By Rachel Layne and Edmond Lococo
March 24 (Bloomberg) -- General Electric Co.’s jet engine, power-plant turbine and medical equipment businesses need to ensure they generate the cash flow that underpins GE’s freshly upgraded “stable” outlook from debt-rating services.
“The concern going forward is going to shift back to the infrastructure and transportation side of the business,” said Peter Sorrentino, who helps manage $13.3 billion at Huntington Asset Advisors in Cincinnati, including 6.4 million shares of GE. “The industrial side of GE needs to see the recession begin to abate no later than the fourth quarter of this year.”
Moody’s Investors Service cut its ratings for long-term debt of Fairfield, Connecticut-based GE and the GE Capital finance arm yesterday by two levels to Aa2, stripping away the top Aaa rating for the first time since 1967. The outlook was listed as “stable” in part on GE’s $121 billion service- contract backlog, Richard Lane, the Moody’s analyst who follows the parent company, said in an interview. The service orders are part of a $172 billion total backlog that includes equipment.
“They’ve got a huge installed base of a variety of types of equipment worldwide” that needs to be serviced, Lane said. The long-term service agreements also provide for “baked-in” price increases, he said.
The cut by Moody’s is one level deeper than a March 12 downgrade by Standard & Poor’s and like S&P carries a “stable” outlook, comforting investors concerned about a deeper reduction. GE shares and bonds rose yesterday.

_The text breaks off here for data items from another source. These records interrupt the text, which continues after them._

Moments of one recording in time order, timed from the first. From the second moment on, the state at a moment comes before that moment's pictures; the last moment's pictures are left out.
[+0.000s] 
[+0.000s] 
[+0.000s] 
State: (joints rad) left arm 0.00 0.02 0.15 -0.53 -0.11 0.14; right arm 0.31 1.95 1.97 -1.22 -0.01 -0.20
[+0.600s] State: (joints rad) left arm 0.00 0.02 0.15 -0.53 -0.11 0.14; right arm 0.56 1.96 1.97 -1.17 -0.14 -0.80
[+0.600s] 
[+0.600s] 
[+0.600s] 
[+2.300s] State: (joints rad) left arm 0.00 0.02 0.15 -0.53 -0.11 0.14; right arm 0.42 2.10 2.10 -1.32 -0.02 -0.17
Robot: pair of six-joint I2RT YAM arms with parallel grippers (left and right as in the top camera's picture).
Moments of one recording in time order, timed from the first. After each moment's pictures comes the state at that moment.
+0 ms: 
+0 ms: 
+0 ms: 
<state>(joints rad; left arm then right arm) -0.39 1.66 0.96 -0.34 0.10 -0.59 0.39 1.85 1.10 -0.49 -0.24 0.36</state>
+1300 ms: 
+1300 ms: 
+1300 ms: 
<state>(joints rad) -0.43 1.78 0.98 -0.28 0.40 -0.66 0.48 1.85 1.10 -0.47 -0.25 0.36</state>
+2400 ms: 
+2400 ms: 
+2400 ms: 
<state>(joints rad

GE climbed 89 cents, or 9.3 percent, to $10.43 yesterday in New York Stock Exchange composite trading, as stocks advanced worldwide on speculation the Obama administration’s plan to rid banks of toxic assets will spur growth.
Equipment Contracts
GE is the world’s biggest maker of power-plant turbines, jet engines, medical imaging equipment and locomotives, and it also includes NBC Universal among its non-finance businesses. Other areas include security and water treatment.
The company’s shares dropped 72 percent in the past 12 months as investors speculated the finance arm would need more outside funding or was harboring undisclosed losses. GE Capital’s businesses span credit cards, real estate, corporate lending, and leasing for equipment such as planes and railcars.
The finance arm won’t need more outside funding and will at least break even this year under scenarios the Federal Reserve is using to test banks, GE executives including Chief Financial Officer Keith Sherin told investors during a six-hour meeting in New York last week. In October GE sold $3 billion in preferred shares to investor Warren Buffett’s Berkshire Hathaway Inc. and and $12 billion in common shares.
GE, which stopped giving per-share forecasts this year, in December said it had a “framework” to produce $5 billion in profit this year at the finance unit and for profit at the non- finance businesses to be little-changed to up as much as 5 percent.
GE Capital Profit
As the economy slows, so does the profit from the industrial divisions as fewer orders are made. That could be made up in part by cost cuts GE is undertaking, the Moody’s analysts said. Though a protracted economic slowdown and tight credit markets may create “headwinds,” the Moody’s analysts said the industrial contracts provide the visibility GE needed to move to a “stable” designation.
GE is also cutting costs and since 2007 has eliminated 20,000 to 25,000 positions at GE Capital, executives said last week. GE Capital had about 73,000 employees as of Dec. 31. Industrial units are also looking at ways to generate more cash.
“We’re in a tough economy, and the company’s going to reflect that in its operations, but we’re focused on taking costs out,” Sherin told investors last week. “We’re focused on running the company to make sure we generate the cash flow we need, and we’re still investing in the long term. We’ve got a lot of investments going on in new product introductions across the industrial portfolio.”
Cash Flow
Moody’s actions presume GE’s non-finance areas will generate $2 billion to $3 billion of free cash flow in 2009 after the dividend is paid, and more in subsequent years. That rise reflects GE’s first cut in the shareholder dividend since 1938, expected to save $9 billion annually, the analysts said in their statement. That cash could be used to support GE Capital should the need arise.
Services last year represented 31 percent of non-finance revenue, up from 20 percent in the mid-1990s, Moody’s said. The service-related revenue at GE is tied in part to more than 3,500 gas and steam turbines and 9,000 engines for commercial and military aircraft. The rest is gleaned from medical, oil and gas and transportation products including locomotives.
“The focus now is on them running their businesses,” said Malcolm Polley, president and chief investment officer at Indiana, Pennsylvania-based Stewart Capital Advisors LLC, which manages about $1 billion, including 209,677 shares of GE.
“Now people can stop looking at the potential crisis in the finance business and look at the actual businesses inside the GE umbrella,” Polley said.